There are two types of institutions where you can go for a drink in Havana. The first ones are Western-style bars, where you will find a good selection of quality drinks, good design, knowledgeable staff and live music. They are usually located in tourist spots, such as Old Havana, and tourist hotels. Here you will meet other tourists, foreigners and a few Cubans.
An alternative option is local bars, where you can choose a quality, but limited selection of drinks. Basically they sell rum in local bottles, beer and soft drinks, you will very rarely have the opportunity to buy any cocktails, such as mojito. Cigars and cigarettes are of dubious quality. Sometimes these bars sell snacks. Local bars take pesos and centavos, although landlords often ask for convertible pesos. It all depends on whether you can agree on what to pay. But keep in mind that local bar staff are public servants and they are literally paid pennies.

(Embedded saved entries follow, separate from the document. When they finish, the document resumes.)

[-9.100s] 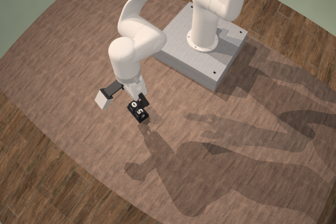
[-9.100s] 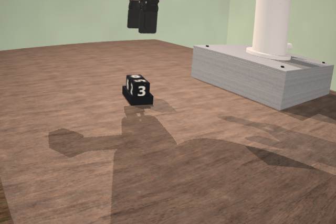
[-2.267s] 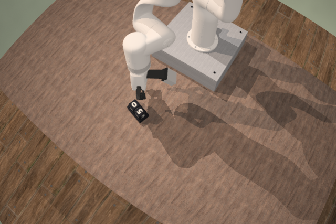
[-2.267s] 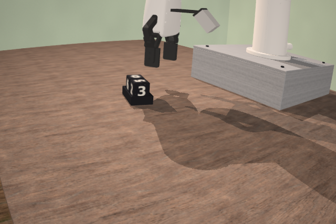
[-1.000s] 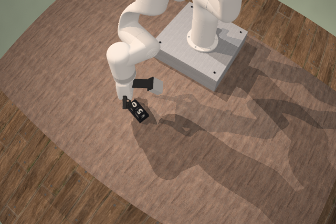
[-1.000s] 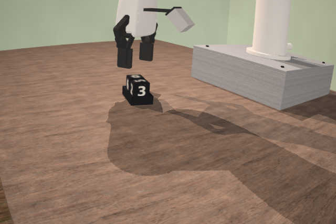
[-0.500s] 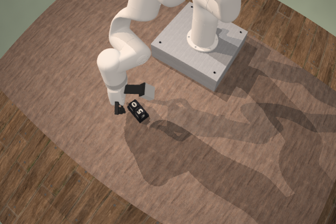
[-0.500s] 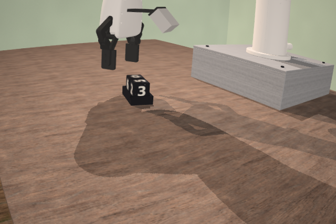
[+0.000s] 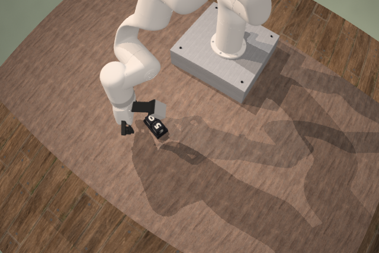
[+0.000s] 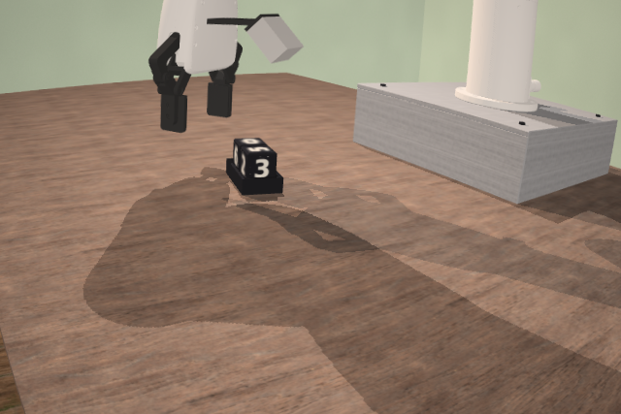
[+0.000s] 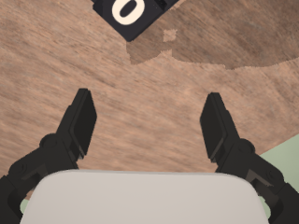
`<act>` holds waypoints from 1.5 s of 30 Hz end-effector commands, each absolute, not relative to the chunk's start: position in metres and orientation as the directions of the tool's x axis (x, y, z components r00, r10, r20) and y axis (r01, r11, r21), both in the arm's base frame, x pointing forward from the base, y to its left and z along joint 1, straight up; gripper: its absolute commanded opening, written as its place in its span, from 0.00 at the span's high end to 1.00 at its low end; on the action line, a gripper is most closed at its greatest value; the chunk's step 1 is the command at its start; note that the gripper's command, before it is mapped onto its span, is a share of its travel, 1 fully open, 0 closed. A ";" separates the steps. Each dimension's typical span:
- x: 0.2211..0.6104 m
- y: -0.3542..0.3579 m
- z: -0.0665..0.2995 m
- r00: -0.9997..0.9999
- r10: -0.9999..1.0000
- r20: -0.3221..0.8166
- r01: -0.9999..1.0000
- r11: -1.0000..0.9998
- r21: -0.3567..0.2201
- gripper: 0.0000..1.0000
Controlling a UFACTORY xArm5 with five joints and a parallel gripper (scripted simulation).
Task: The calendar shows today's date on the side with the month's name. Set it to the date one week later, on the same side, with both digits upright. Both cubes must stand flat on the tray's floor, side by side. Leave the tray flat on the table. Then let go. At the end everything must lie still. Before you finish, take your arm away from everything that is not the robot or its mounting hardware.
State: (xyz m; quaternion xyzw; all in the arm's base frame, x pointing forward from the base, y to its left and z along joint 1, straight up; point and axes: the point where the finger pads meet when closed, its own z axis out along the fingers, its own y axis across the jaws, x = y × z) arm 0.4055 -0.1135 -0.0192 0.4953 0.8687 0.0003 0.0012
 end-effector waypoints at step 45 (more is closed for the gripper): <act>0.407 -0.114 -0.048 -0.509 0.861 -0.004 0.861 0.509 0.003 0.00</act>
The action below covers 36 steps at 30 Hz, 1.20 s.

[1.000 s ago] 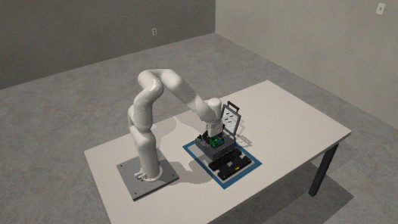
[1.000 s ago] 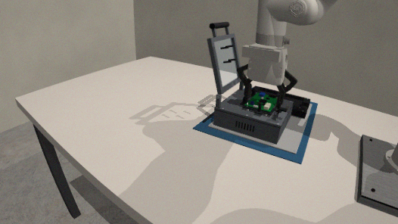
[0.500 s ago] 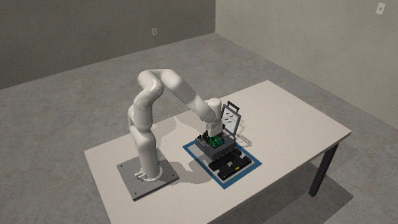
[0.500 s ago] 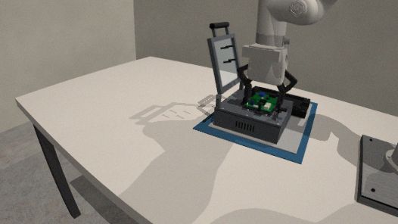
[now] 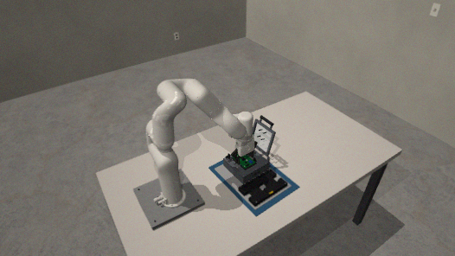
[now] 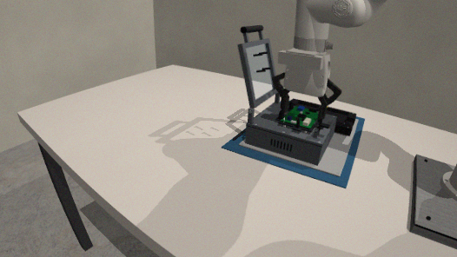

Local bars are not hard to find, despite the fact that there are no signs on the street. Stroll through the neighborhood and find a bare wall filled with neon light. Contrary to the reputation of Cuba in the bars is not at all noisy – they are quiet, calm, music plays rarely, if at all.
However, the bars create a special atmosphere. As foreigners, you will be welcomed in them warmly.